Why if $a = qb + r$, then $\operatorname{gcd}(a,b) = \operatorname{gcd}(b, r)$ intuitively? Origin - Elementary Number Theory, Jones, p $5$, Lemma $1.5$
Are there any illustrations? I tried Wikipedia's article and the first picture to the right, but I think this delineates Euclid's Algorithm? I'm not querying about proofs. 
 A: This is how I visualized it:

where $(x, y)$ denotes $\text{gcd}(x, y)$.
Explanation:
Arithmetic of blocks:
An integer $x$ is represented by a rectangular block of unit width and height $x$. Arithmetic operations between integers can then be visualized as manipulation of their blocks.


*

*$x + y$: Put a block of height $y$ on top of a block of height $x$ to produce a new block of height $x + y$. 

*$x - y$: Remove a block of height $y$ from a block of height $x$ to produce a new block of height $x - y$.

*$x \cdot y$: Put $y$ blocks of height $x$ on top of each other to produce a new block of height $x \cdot y$.


Main idea in the diagram:
Use blocks of height $(x, y)$ to argue about divisibility.
Representation:
By definition, $x = (x, y) \cdot k_1 \text{ and } y = (x, y) \cdot k_2 \text{ where } k_1, k_2$ are integers. So, $x$ and $y$ can be drawn as a stack of some integral number of blocks each of height $(x, y)$.
Part 1:


*

*Put $x = a, y = b$ to get the first three towers. I chose $k_1 =11$ and $k_2 = 3$ just as an example (to keep my drawing task manageable :)

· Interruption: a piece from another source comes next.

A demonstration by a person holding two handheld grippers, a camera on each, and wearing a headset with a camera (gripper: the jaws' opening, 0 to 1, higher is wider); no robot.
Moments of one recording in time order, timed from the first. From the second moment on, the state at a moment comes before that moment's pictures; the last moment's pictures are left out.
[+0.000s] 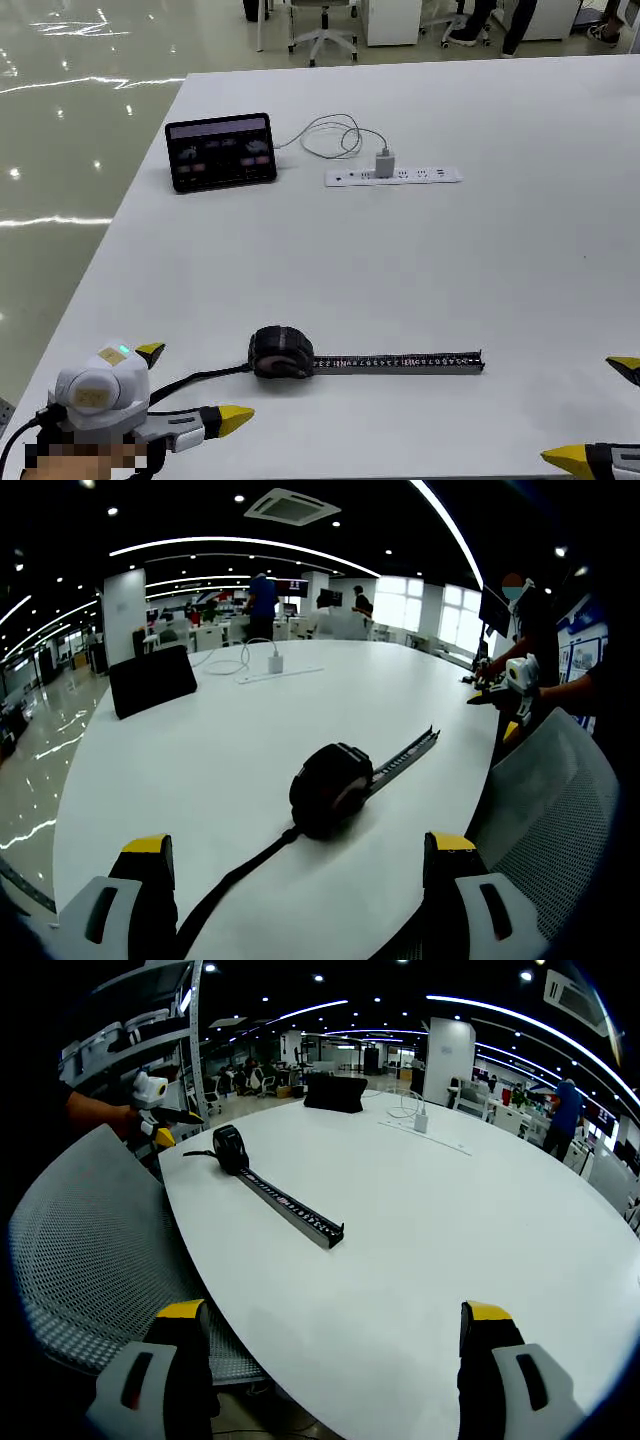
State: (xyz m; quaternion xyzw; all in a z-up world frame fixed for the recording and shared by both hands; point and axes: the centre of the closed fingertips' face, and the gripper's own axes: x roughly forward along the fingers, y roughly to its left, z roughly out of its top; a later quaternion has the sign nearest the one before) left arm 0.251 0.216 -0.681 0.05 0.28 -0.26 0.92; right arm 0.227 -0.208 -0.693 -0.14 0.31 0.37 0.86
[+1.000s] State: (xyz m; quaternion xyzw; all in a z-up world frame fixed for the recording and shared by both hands) left arm 0.291 0.150 -0.680 0.07 0.30 -0.26 0.92; right arm 0.263 -0.168 -0.700 -0.21 0.32 0.44 0.81
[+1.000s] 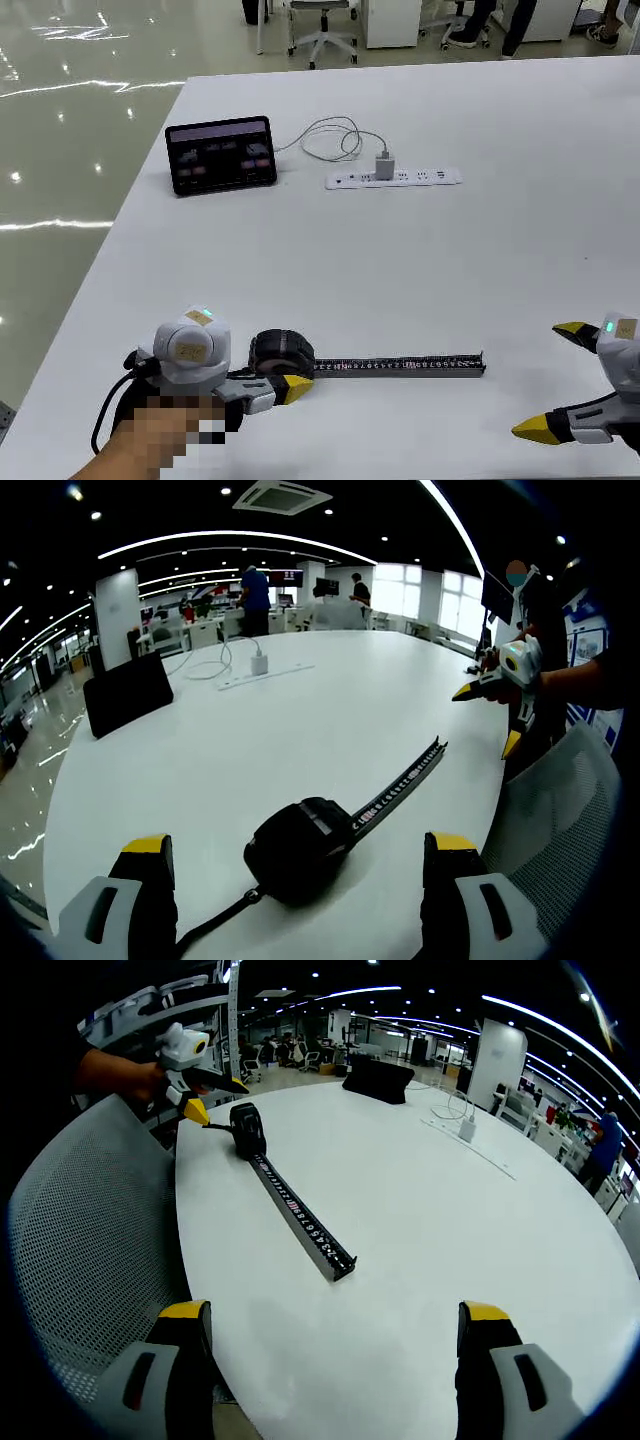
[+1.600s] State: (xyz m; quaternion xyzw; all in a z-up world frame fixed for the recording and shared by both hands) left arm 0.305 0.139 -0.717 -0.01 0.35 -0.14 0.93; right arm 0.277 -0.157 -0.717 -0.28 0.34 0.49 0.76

*The fourth tower represents $q \cdot b + r$.

*$a = q \cdot b + r$ tells us that the third and fourth towers are identical. So, we get by visual inspection that $r = a - q \cdot b$ is the fifth tower.

*Thus, $r$ is shown to be made up of the "building block" $(a, b)$. That is, $r = (a, b) \cdot k_3$ for some integer $k_3$. I chose $k_3 = 2$ just as an example.

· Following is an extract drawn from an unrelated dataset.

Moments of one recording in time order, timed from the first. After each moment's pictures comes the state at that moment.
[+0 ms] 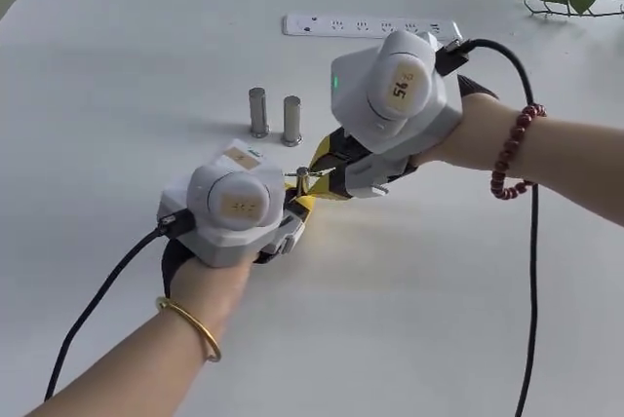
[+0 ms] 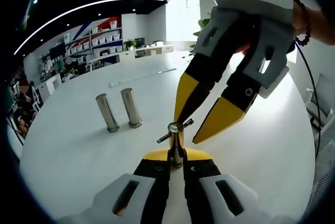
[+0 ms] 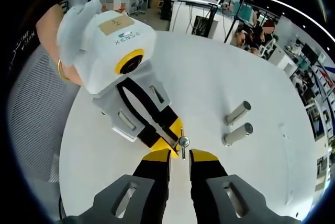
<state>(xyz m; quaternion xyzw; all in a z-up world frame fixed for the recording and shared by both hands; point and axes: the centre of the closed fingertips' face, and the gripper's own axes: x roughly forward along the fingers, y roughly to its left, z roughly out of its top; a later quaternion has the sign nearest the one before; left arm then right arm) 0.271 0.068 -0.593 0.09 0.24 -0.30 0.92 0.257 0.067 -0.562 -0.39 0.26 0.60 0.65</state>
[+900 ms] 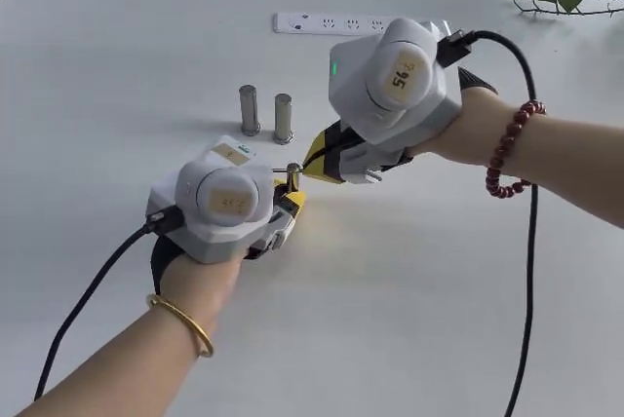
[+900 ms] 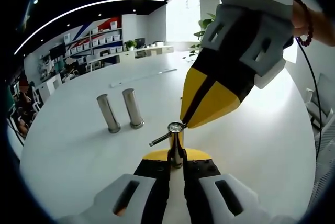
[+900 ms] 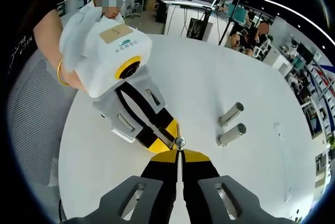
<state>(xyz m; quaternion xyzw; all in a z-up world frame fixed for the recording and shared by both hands) 0.273 0.071 -0.593 0.09 0.24 -0.30 0.92 0.263 0.071 -0.556 -0.38 0.26 0.59 0.67</state>
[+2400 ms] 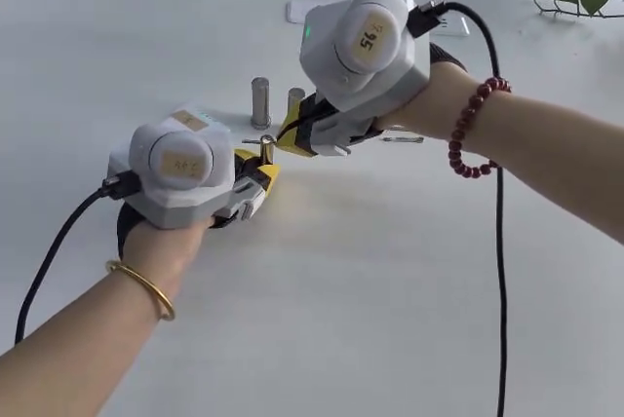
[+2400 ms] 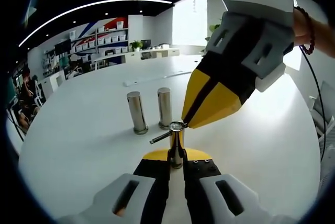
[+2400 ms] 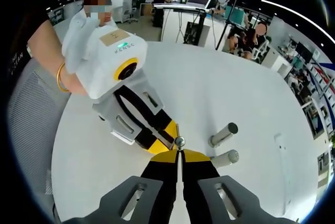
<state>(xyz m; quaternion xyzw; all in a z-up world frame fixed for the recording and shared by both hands) 0.301 0.111 -0.591 0.06 0.23 -0.29 0.93 0.294 0.112 -0.554 -0.36 0.25 0.59 0.67</state>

*We observe that $(a, b)$ divides both $r$ and $b$, and so it must divide $(r, b)$.


Part 2:


*

*Put $x = r, y = b$ to get the first three towers. I could have chosen different $k_i$'s than in Part 1, but since they eventually turn out to be the same, I didn't do it.

*The fourth tower represents $q \cdot b + r$.

*The fifth tower represents $a$.

*$a = q \cdot b + r$ tells us that the fourth and fifth towers are identical. So, by visual inspection we get that $a$ is the sixth tower, composed of the "building block" $(r, b)$. That is, $a = (r, b) \cdot k_4$ for some integer $k_4$. I chose $k_4 = 11$ to match with Part 1.

*We observe that $(r, b)$ divides both $a$ and $b$, and so it must divide $(a, b)$


Implication:
I leave it for the reader to conclude that $x | y \text{ and } y | x \implies x = y$. That is, $(a, b) = (r, b) \blacksquare$
Note:
I chose positive integers in the diagram, but one could imagine negative integers as blocks below the horizontal line, representing negative height. But this would clutter the illustration.